A falta de critérios padronizados entre as exibidoras é compreensível também, quando se analisa a origem de cada uma das empresas atuantes no mercado. A Publix, como já foi citado, começou com cartazes ovais instalados em postes. A Pintex (fundada em janeiro de 1936) tem sua origem na fabricação de luminosos e painéis. A Klimes é originária da Propag (fundada em 1954), empresa que começou atuando no mercado de painéis rodoviário e urbanos.
A Novelli comprou a Karvas (que Carlos Vasques havia fundado em 1945) em março de 76, sendo que antes disso trabalhava mais com painéis e luminosos. A Espaço (1966) nasceu como uma extensão da gráfica Nanograf, enquanto a L & C iniciou suas atividades como representante comercial de veículos publicitários. Enquanto isso, nascia a Exibição e, com o decorrer do tempo, a Colagem, como segunda exibidora deste grupo. A Local, em 1969, já foi fundada com o objetivo específico de trabalhar com outdoor.
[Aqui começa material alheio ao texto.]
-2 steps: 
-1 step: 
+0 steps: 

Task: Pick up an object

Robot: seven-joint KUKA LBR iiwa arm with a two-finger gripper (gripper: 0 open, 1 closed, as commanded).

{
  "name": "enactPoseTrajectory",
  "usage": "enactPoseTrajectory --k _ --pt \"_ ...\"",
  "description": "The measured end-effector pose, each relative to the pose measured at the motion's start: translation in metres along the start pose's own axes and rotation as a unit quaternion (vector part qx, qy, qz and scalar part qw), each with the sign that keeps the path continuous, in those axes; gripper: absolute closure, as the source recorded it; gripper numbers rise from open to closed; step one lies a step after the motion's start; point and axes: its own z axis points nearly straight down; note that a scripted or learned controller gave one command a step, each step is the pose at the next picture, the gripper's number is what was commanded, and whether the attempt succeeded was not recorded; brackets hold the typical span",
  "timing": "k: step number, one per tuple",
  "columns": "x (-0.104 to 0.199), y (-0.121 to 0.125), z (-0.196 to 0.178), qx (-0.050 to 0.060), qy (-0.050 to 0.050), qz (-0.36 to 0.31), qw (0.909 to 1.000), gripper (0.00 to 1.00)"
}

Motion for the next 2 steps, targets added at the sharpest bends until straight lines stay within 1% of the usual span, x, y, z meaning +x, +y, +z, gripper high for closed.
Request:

A Adver foi resultante da compra da Alvo.
Fora do eixo Rio – São Paulo, há o exemplo da A. Linhares, de Salvador, fundada em 1931 por Adherbal Linhares, e que iniciou suas atividades implantando gradis para proteção de árvores. Nestes gradis, eram instalados pequenos painéis pintados ou colados com cartazetes publicitários. Posteriormente, a Linhares passou a comercializar pequenos módulos nas estações de bondes e nos próprios bondes.
É interessante ressaltar que, para comercializar cartazes nos abrigos de bondes, a Linhares literalmente construiu tais abrigos, participando de concorrência na Prefeitura de Salvador.
Além dos cartazes, a Linhares também iniciou a instalação de luminosos de néon sobre os telhados dos abrigos, uma chamativa novidade para aquele final de década de 30.
Cada uma destas empresas começou a crescer e a se desenvolver trabalhando com diferentes orientações e parâmetros. Havia um crescimento desordenado, resultante de um trabalho individual que acabou gerando uma concorrência negativa entre as empresas. As diferentes orientações passaram a confundir, por exemplo, as programações de compra, no mesmo momento em que as exibidoras atingiam um grau de profissionalismo que não mais permitia este tipo de desencontro.
O meio outdoor estava reunindo, assim, diversos empresários vindos de diversas atividades, cada qual com sua maneira própria de negociar, de instalar tabuletas e de administrar suas empresas. Tal desencontro de orientações começou a se refletir de maneira muito agressiva nas ruas e avenidas das grandes cidades, através de um número excessivo de tabuletas, que geravam uma manutenção precária e um visual confuso. O outdoor passou a ser alvo de críticas e os empresários começaram a sentir cada vez mais a necessidade de se reunirem em torno de uma mesma mesa para debaterem seus problemas e soluções.
Estava jogada a semente para a criação da Central de Outdoor.